The problem
Output nothing but the lines from the first line of the listing below through the line containing "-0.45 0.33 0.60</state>", printed exactly and free of pictures.

*-*-*

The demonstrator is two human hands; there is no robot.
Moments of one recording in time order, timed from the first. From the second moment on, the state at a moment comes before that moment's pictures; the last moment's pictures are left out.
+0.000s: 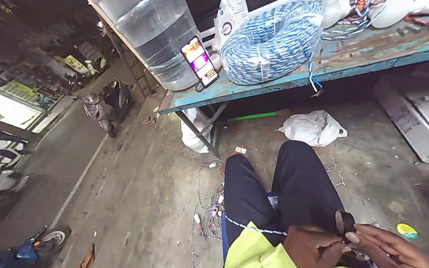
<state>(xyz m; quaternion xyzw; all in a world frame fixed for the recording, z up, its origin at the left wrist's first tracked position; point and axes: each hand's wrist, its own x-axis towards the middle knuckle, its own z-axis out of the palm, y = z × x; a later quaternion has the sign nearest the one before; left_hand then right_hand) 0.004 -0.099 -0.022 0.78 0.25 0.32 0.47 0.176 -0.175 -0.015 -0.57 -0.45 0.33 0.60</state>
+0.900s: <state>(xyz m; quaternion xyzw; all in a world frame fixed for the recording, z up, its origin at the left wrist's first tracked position) 0.005 -0.107 -0.036 0.78 0.38 0.38 0.32 0.196 -0.168 -0.008 -0.58 -0.58 0.42 0.40</state>
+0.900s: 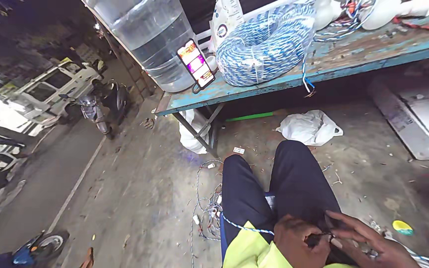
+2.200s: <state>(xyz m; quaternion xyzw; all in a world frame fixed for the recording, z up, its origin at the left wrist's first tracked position) 0.018 -0.106 -0.037 0.80 0.34 0.47 0.15 0.166 -0.163 0.004 -0.65 -0.45 0.42 0.45</state>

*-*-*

Result of the exercise
The demonstrator is two human hands; there is no robot.
Moments of one recording in time order, timed from the first. From the second moment on, the state at a moment comes before that moment's pictures; the last moment's pictures are left out.
+0.000s: 
<state>(xyz m; quaternion xyzw; all in a world frame fixed for the recording, z up, its origin at the left wrist's first tracked position; point and axes: each hand's wrist, its own x-axis towards the middle knuckle, its own z-axis out of the palm, y = z × x; a later quaternion has the sign nearest the one before; left_hand then right_hand) 0.004 -0.099 -0.022 0.78 0.25 0.32 0.47 0.176 -0.175 -0.015 -0.57 -0.45 0.33 0.60</state>

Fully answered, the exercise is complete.